Vegan Strawberry Cheesecake Squares

Ingredients

Crust

  • 100g GF rolled oats
  • 100g raw almonds
  • 7 Tbsp. coconut sugar
  • 2 Tbsp. cocoa powder
  • 1/4 tsp pink salt
  • 5 Tbsp. melted coconut oil

Filling

  • 200g raw cashews
  • 100g fresh strawberry
  • 150 ml coconut cream
  • 6 Tbsp. melted raw cacao butter
  • 5-6 Tbsp. maple syrup
  • 3 Tbsp. lemon juice
  • 1/2 tsp lemon zest
  • 1/2 tsp vanilla paste
  • 1 tsp pitaya powder (optional)
  • Pinch of good salt

Decoration

  • 10-15 small to medium sized strawberries
  • 20 blueberries

Preparation

  1. Preheat oven to 170°C/340F. Place all dry crust ingredients in a food processor and process until it reaches the consistency of flour.

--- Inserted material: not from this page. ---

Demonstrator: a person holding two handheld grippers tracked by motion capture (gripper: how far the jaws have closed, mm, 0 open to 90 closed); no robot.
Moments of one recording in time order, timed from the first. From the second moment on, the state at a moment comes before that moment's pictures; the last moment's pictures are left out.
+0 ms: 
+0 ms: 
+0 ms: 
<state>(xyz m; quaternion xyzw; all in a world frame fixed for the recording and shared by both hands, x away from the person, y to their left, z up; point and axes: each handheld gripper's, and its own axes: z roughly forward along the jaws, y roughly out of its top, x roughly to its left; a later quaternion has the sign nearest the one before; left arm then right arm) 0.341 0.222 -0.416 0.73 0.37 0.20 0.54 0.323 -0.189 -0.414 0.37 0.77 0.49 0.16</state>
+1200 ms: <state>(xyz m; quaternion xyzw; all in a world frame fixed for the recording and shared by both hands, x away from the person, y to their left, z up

  2. Add melted coconut oil to the food processor and process until the mixture becomes like wet sand.

  3. Put a baking sheet on the mold and press the mixture into the bottom. Bake for about 15-22 minutes or until baked through. After it has cooled down, put it in the freezer for 30 minutes to an hour.

  4. Put all ingredients for the strawberry filling in a high-speed blender and blend well. Layer it over the crust and place strawberries and blueberries on top. Freeze until set.

  5. Take out the cake from the mold and cut with a warm knife.